Likewise, a familiar trope in science fiction is the rogue AI system that attacks humans to protect itself. Hence, a suitably prompted dialogue agent will begin to role-play such an AI system. If the model has generalized well from the training data, the most plausible continuation will be a response to the user that conforms to the expectations we would have of someone who fits the description in the preamble. In other words, the dialogue agent will do its best to role-play the character of a dialogue agent as portrayed in the dialogue prompt. Even though neural networks solve the sparsity problem, the context problem remains.

language understanding models

However, next to discussing BERT-style masked language models (encoders) and GPT-style autoregressive language models (decoders), it also provides useful discussions and guidance regarding pretraining and finetuning data. The BERT paper above introduces the original concept of masked-language modeling, and next-sentence prediction. If you are interested in this research branch, I recommend following up with RoBERTa, which simplified the pretraining objectives by removing the next-sentence prediction tasks. Such massive amounts of text are fed into the AI algorithm using unsupervised learning — when a model is given a dataset without explicit instructions on what to do with it. Through this method, a large language model learns words, as well as the relationships between and concepts behind them.

Microsoft releases Orca 2, a pair of small language models that outperform larger counterparts

Word probabilities have few different values, therefore most of the words have the same probability. But the first version of GPT-3, released in 2020, got it right almost 40 percent of the time—a level of performance Kosinski compares to a three-year-old. The latest version of GPT-3, released last November, improved this to around 90 percent—on par with a seven-year-old. http://noisecore.ru/s-mesyac-records.html After each layer, the Brown scientists probed the model to observe its best guess at the next token. Between the 16th and 19th layer, the model started predicting that the next word would be Poland—not correct, but getting warmer. Then at the 20th layer, the top guess changed to Warsaw—the correct answer—and stayed that way in the last four layers.

language understanding models

This unbridgeable gap between mental model and reality obtains for many natural nonliving systems too, such as the chaotic weather in a mountain pass, which is probably why many traditional people ascribe agency to such phenomena.
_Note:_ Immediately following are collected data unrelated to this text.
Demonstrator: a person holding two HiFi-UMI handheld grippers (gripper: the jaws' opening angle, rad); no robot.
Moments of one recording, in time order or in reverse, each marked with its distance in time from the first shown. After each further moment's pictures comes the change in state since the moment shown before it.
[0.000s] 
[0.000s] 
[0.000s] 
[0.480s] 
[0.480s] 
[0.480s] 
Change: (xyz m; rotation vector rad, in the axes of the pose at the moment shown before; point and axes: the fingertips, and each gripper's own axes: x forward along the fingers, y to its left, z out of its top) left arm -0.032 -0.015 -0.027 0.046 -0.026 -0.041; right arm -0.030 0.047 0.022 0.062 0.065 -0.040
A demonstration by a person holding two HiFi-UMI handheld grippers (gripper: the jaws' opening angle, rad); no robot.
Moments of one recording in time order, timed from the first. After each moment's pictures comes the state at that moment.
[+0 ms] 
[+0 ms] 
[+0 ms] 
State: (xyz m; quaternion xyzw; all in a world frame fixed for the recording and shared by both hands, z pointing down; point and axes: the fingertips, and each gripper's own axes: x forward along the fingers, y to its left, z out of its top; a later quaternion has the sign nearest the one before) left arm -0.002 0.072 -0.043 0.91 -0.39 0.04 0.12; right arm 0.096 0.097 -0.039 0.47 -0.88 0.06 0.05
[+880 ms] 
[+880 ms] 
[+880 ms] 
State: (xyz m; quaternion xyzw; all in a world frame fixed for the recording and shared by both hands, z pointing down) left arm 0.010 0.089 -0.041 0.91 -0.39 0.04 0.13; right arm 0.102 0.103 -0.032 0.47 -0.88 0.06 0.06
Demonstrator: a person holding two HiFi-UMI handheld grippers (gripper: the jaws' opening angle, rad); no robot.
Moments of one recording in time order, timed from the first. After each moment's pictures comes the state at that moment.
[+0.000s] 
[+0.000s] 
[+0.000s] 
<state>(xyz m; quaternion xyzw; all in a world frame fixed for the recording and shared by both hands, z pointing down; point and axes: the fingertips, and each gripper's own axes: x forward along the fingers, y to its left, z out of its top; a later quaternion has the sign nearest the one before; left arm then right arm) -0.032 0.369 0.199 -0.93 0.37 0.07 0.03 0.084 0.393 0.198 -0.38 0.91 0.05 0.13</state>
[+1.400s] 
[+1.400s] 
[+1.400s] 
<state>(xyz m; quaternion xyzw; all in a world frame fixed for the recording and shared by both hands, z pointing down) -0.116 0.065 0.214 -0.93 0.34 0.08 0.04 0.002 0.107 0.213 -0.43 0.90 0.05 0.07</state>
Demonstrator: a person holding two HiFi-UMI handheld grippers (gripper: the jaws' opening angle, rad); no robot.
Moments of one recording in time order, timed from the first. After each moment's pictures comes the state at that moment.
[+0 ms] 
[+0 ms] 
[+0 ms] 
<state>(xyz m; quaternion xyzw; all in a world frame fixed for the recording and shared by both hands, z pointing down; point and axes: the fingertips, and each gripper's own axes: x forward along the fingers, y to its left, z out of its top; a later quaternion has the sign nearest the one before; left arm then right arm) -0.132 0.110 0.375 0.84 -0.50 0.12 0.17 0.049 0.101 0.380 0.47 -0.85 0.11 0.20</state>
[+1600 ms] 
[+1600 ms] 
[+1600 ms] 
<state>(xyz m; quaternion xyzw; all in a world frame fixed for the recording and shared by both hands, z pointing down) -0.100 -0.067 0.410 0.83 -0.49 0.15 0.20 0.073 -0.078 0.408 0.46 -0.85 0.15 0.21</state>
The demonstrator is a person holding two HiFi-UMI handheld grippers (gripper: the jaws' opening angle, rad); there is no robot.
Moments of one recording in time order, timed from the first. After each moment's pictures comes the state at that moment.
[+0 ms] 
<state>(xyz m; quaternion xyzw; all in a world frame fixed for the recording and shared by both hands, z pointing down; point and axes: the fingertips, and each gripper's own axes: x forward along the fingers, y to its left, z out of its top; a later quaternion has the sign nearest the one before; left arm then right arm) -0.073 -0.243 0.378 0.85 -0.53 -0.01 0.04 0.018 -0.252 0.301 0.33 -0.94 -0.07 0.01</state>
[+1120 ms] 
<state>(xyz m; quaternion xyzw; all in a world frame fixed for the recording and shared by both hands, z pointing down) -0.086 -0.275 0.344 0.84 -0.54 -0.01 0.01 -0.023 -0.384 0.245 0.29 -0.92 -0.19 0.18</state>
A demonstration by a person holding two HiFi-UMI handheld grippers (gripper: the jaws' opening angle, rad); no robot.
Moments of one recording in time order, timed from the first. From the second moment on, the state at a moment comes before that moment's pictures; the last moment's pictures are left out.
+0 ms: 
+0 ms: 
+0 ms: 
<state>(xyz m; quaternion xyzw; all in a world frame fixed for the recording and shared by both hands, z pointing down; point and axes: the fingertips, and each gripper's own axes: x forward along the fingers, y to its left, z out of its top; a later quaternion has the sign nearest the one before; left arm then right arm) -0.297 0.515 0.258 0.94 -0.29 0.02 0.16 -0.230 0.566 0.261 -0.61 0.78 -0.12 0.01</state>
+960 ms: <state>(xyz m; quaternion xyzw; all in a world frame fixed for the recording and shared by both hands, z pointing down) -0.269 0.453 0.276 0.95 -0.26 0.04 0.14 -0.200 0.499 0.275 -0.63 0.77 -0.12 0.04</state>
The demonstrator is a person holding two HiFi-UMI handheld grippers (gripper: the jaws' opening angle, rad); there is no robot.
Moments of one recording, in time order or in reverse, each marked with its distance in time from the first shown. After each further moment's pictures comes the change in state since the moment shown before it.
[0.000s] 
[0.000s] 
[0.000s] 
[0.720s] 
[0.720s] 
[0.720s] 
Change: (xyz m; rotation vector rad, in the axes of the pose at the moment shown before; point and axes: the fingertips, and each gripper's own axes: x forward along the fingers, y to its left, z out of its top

In fairness though, if bullshit about a “favorite island” (or anything else relating to inner life) is kept consistent, it may not be distinguishable from reality. Having stable preferences, keeping promises, taking expected actions, and following through can all be understood as forms of consistency. Consistent words and actions construct a shared reality, form the basis of trust, and are required of any agent whose actions can have real-life consequences.

Large language models use cases

The agent is good at acting this part because there are plenty of examples of such behaviour in the training set. Only confabulation, the last of these categories of misinformation, is directly applicable in the case of an LLM-based dialogue agent. Given that dialogue agents are best understood in terms of role play ‘all the way down’, and that there is no such thing as the true voice of the underlying model, it makes little sense to speak of an agent’s beliefs or intentions in a literal sense. So it cannot assert a falsehood in good faith, nor can it deliberately deceive the user. Likewise, a simulacrum can play the role of a character with full agency, one that does not merely act but acts for itself. As for the underlying simulator, it has no agency of its own, not even in a mimetic sense.

The secret object in the game of 20 questions is analogous to the role played by a dialogue agent. Crudely put, the function of an LLM is to answer questions of the following sort. Given a sequence of tokens (that is, words, parts of words, punctuation marks, emojis and so on), what tokens are most likely to come next, assuming that the sequence is drawn from the same distribution as the vast corpus of public text on the Internet? The range of tasks that can be solved by an effective model with this simple objective is extraordinary5. Another possible reason that training with next-token prediction works so well is that language itself is predictable.


0 Comments

Lascia un commento

Il tuo indirizzo email non sarà pubblicato.